Start of TASK DATA

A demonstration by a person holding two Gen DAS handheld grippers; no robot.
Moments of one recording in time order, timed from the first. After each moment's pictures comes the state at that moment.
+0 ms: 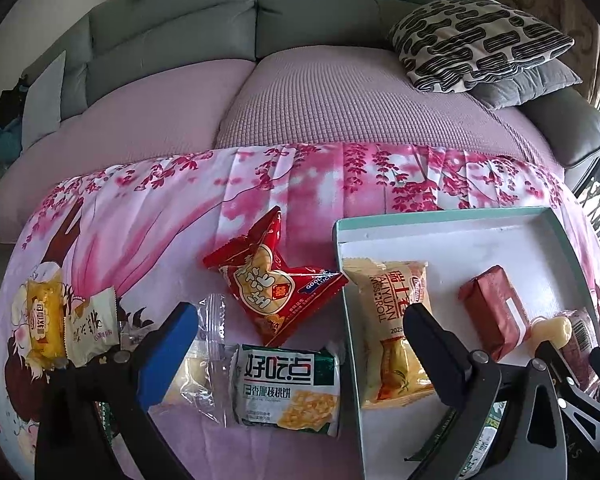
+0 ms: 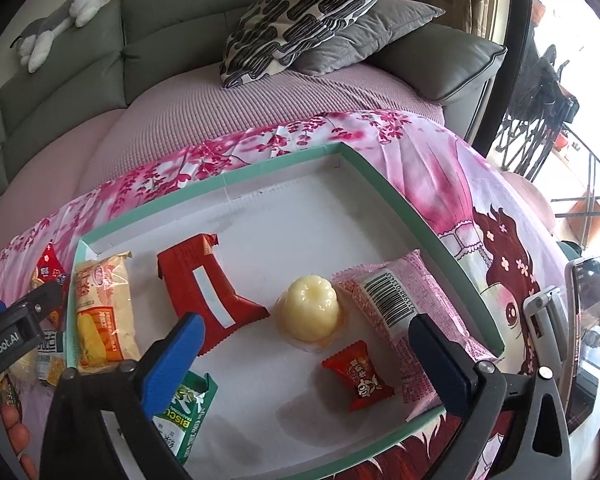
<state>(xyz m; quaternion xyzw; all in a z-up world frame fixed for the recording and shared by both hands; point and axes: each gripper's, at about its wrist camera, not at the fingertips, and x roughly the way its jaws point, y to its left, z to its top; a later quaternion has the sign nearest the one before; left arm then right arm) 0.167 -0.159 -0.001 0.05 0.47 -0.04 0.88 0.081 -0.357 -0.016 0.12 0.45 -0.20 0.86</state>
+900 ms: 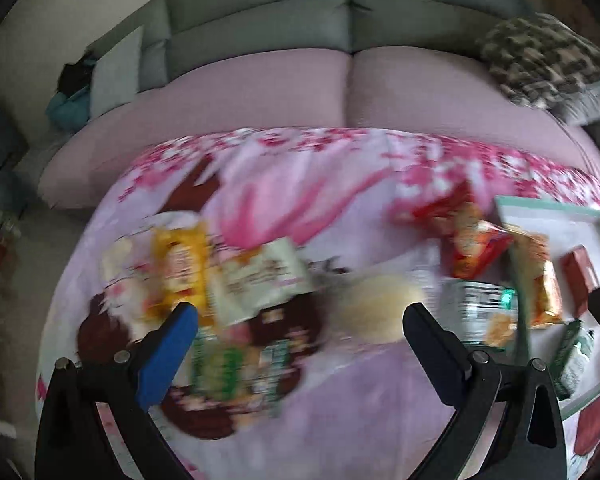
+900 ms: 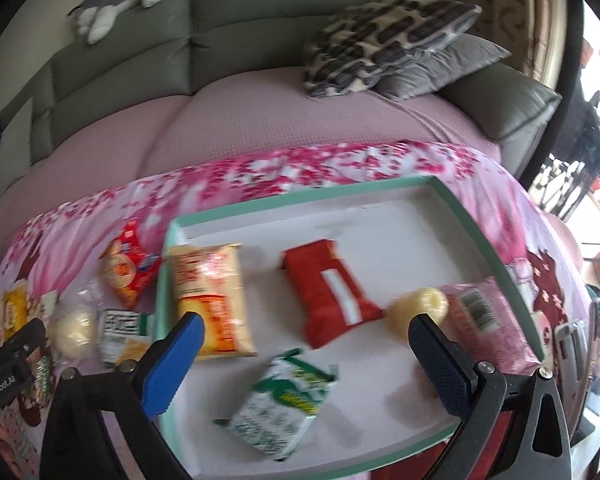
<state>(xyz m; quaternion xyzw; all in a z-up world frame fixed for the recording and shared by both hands) 0.119 -0.018 0.016 0.05 0.47 0.08 0.88 0.094 -0.280 0.010 0.08 0.44 -0.11 0.89</state>
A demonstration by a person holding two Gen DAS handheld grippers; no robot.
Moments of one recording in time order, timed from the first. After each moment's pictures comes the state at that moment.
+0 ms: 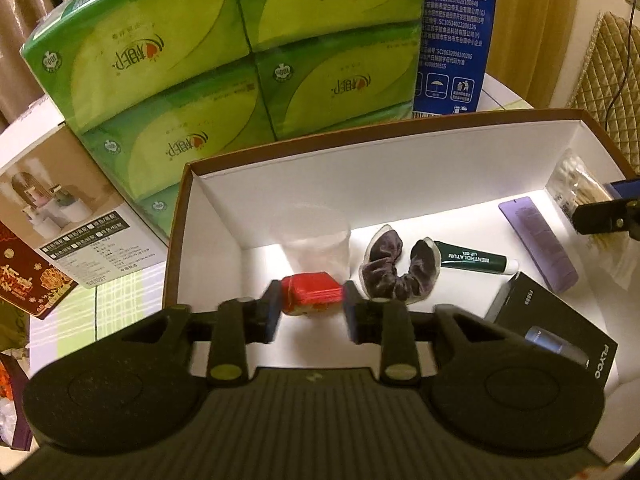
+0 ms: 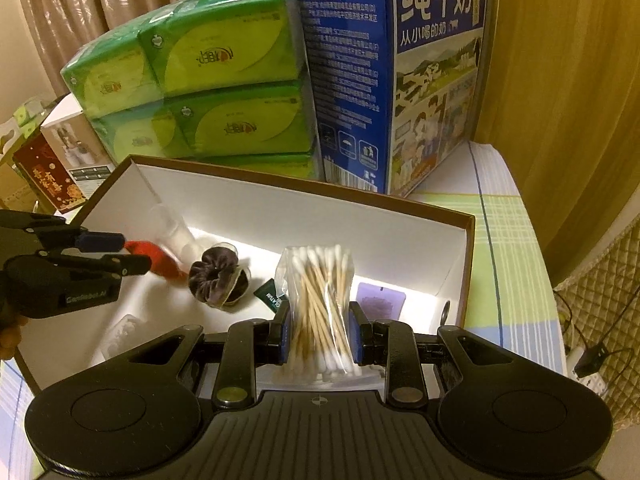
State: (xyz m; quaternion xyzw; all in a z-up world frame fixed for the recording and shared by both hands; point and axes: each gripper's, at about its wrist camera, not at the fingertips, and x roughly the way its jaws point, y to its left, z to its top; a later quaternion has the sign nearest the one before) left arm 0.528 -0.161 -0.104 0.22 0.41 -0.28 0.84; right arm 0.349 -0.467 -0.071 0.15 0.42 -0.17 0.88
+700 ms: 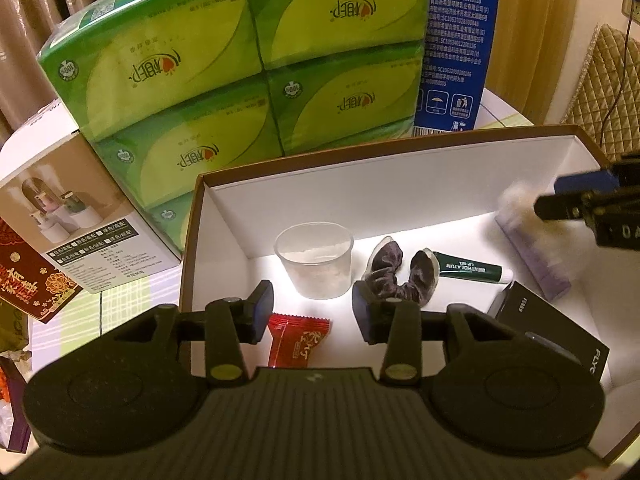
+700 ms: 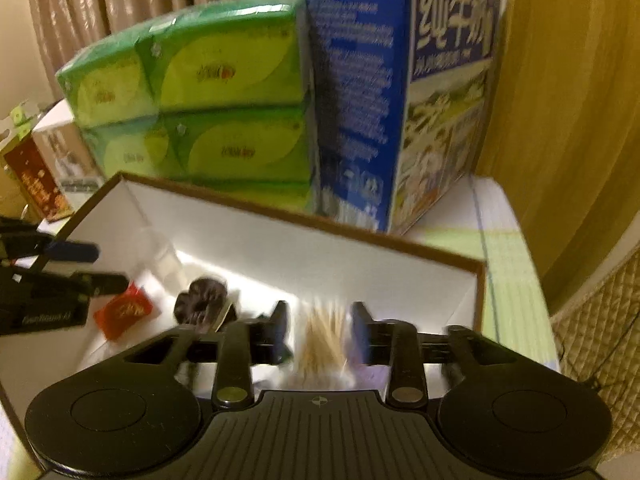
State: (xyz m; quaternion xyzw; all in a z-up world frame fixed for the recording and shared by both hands) left arm 0.526 -0.155 -0.094 0.21 0.40 -0.29 0.85; right arm 0.365 -0.467 -0.077 0.11 0.38 -0.19 0.90
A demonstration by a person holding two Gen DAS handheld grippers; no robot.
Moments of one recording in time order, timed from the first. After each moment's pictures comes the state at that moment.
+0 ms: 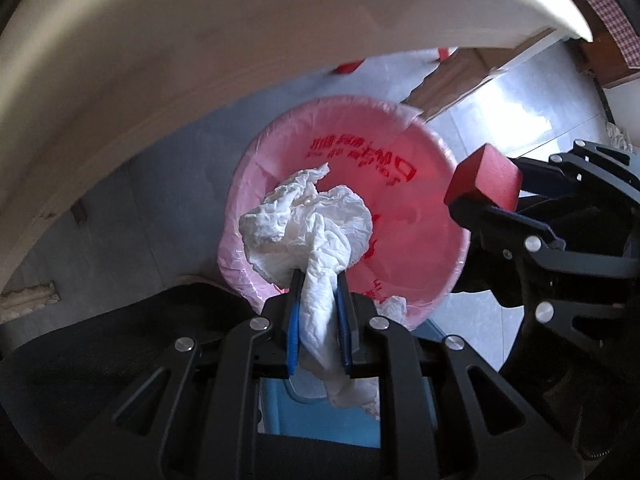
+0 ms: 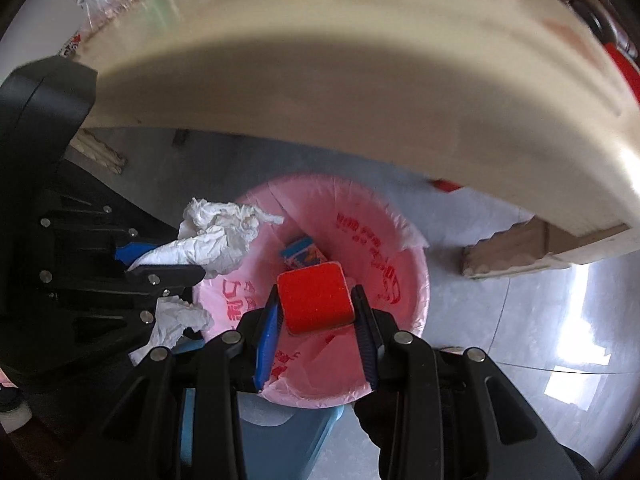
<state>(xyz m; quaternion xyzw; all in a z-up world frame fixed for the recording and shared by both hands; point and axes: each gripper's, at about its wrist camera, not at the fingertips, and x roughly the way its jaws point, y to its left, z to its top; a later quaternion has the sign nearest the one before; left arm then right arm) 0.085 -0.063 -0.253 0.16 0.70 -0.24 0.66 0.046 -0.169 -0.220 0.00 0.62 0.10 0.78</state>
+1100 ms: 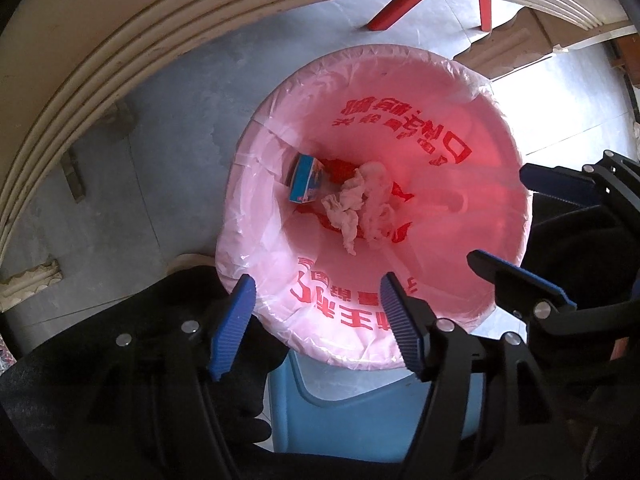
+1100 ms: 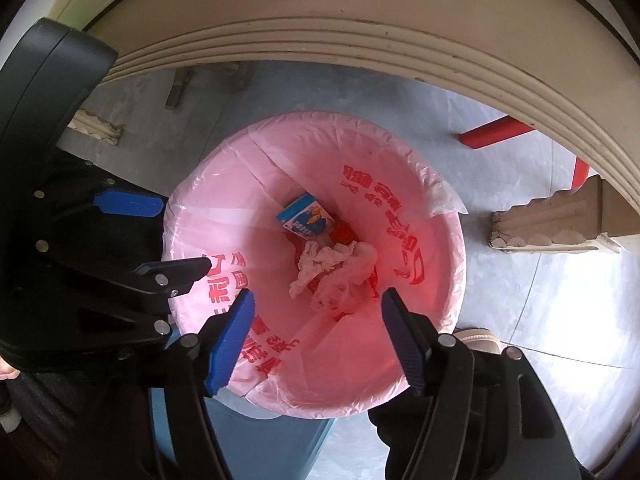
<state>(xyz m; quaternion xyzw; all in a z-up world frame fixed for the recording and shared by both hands) 0.105 -0.064 -0.315 0.19 0.74 -0.19 0.62 0.061 -0.174 -0.281 0.02 0.68 0.12 0.72</state>
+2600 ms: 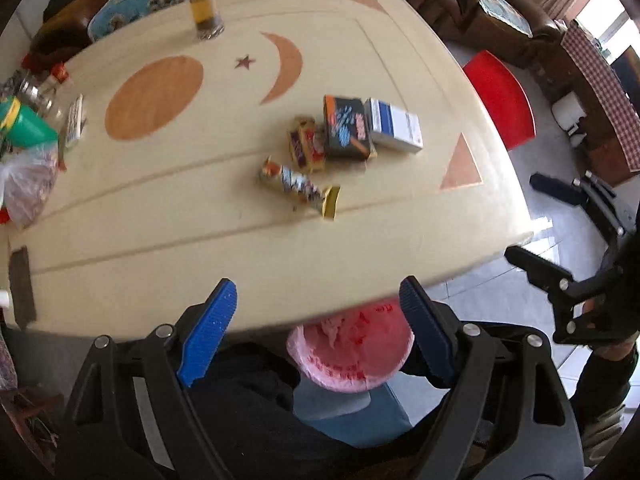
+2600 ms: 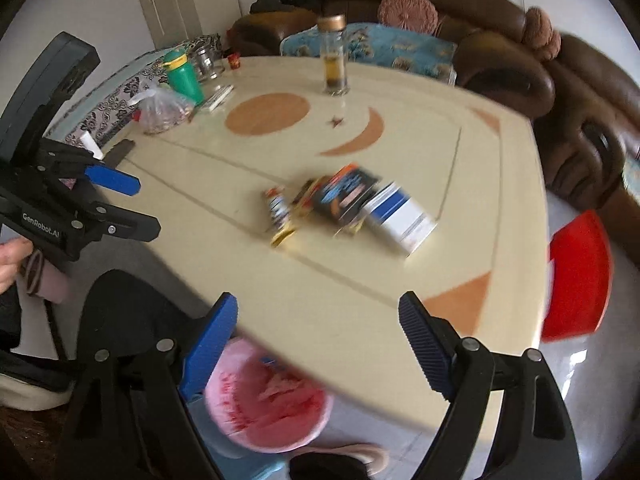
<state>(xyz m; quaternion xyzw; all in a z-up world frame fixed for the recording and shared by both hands) 0.211 -0.059 0.017 0.09 0.62 -0.18 0.76 0.154 -0.247 0.028 -0.06 0.48 0.18 0.86</state>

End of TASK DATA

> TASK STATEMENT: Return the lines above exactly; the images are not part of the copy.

> RESULT OF THIS TASK:
A demonstration by a person holding two Gen DAS handheld grippers; no robot.
Moments of one recording in time order, timed from the first. After each moment's pictures comes the state at that moment.
+0 ms: 
+0 ms: 
<state>(xyz m; quaternion xyzw; all in a z-up world frame fixed for the recording and shared by both hands; point and axes: each gripper's, at about its wrist camera, not at the fingertips, and x roughly the way its jaws point, y to its left, z to its top; a later quaternion has the sign nearest the one before; left arm then right arm) 0.167 -0.159 -0.001 0.05 0.47 -0.04 0.88 0.081 -0.357 -0.016 0.12 0.45 -0.20 0.86</state>
+900 ms: 
+900 ms: 
<state>(xyz m; quaternion xyzw; all in a z-up world frame fixed for the recording and shared by both hands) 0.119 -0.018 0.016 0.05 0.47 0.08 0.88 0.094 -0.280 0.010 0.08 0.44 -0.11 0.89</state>
A demonstration by a person holding two Gen DAS handheld grippers; no robot.
Moments of one recording in time order, timed from the first. After each moment's pictures comes the state at that moment.
+0 ms: 
+0 ms: 
State: (xyz m; quaternion xyzw; all in a z-up world frame fixed for the recording and shared by both hands; point and axes: each gripper's, at about its wrist camera, not at the fingertips, and x roughly the way its jaws point, y to its left, z to its top; a later quaternion has the sign nearest the one before) left arm 0.528 -0.161 -0.104 0.22 0.41 -0.28 0.84; right arm 0.349 -0.467 -0.071 0.15 0.42 -0.17 0.88
+700 ms: 
+700 ms: 
State: (xyz m; quaternion xyzw; all in a z-up world frame fixed for the recording and shared by both hands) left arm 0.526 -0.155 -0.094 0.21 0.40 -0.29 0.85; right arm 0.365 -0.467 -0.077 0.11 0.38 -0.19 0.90
A demonstration by a person holding two Gen DAS handheld grippers; no robot.
Moments of one recording in time order, timed from the first. After each moment's pictures comes the state at that moment.
+0 ms: 
+0 ms: 
<state>(xyz m; quaternion xyzw; all in a z-up world frame fixed for the recording and shared by both hands; point and axes: each gripper's, at about its wrist camera, not at the fingertips, and x roughly the way its jaws point, y to its left, z to its top; a later quaternion has the sign nearest the one before; left arm then right arm) 0.085 -0.063 -0.253 0.16 0.70 -0.24 0.66 0.046 -0.169 -0.220 0.00 0.62 0.10 0.78</state>
+1100 ms: 
+1100 ms: 
<state>(xyz m; quaternion xyzw; all in a z-up world frame fixed for the recording and shared by both hands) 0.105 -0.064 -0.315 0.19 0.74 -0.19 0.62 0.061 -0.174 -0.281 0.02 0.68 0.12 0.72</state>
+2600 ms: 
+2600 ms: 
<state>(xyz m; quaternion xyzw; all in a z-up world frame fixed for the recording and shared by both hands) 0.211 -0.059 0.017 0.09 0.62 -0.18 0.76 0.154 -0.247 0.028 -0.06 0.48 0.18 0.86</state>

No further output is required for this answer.